Activity
The expected result is the full listing, retyped exactly, without a single picture.

Raw data
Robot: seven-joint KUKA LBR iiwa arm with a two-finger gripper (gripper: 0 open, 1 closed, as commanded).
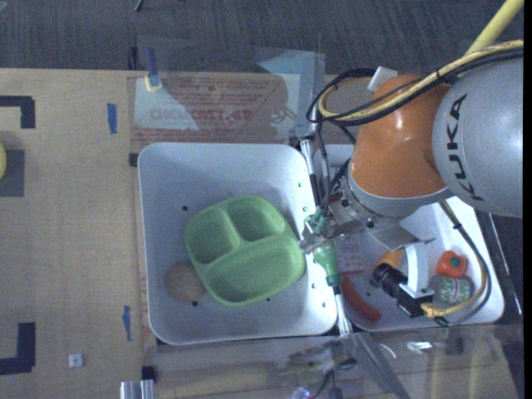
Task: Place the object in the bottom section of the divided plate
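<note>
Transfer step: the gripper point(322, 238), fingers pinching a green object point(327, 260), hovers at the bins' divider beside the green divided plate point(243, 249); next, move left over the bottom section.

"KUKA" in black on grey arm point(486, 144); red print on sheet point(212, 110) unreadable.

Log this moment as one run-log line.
arm: over right bin | gripper: at divider beside green plate, fingers unclear | plate: in left bin | tan ball: touching plate | bottom section: empty
</note>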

Your solution
Robot: seven-joint KUKA LBR iiwa arm with a two-finger gripper (gripper: 0 open, 1 closed, as commanded).
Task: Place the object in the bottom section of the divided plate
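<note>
Transfer step: the gripper point(322, 238), fingers pinching a green object point(327, 260), hovers at the bins' divider beside the green divided plate point(243, 249); next, move left over the bottom section.

"KUKA" in black on grey arm point(486, 144); red print on sheet point(212, 110) unreadable.

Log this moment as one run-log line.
arm: over right bin | gripper: at divider beside green plate, fingers unclear | plate: in left bin | tan ball: touching plate | bottom section: empty
</note>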

Work on this exercise is now finished.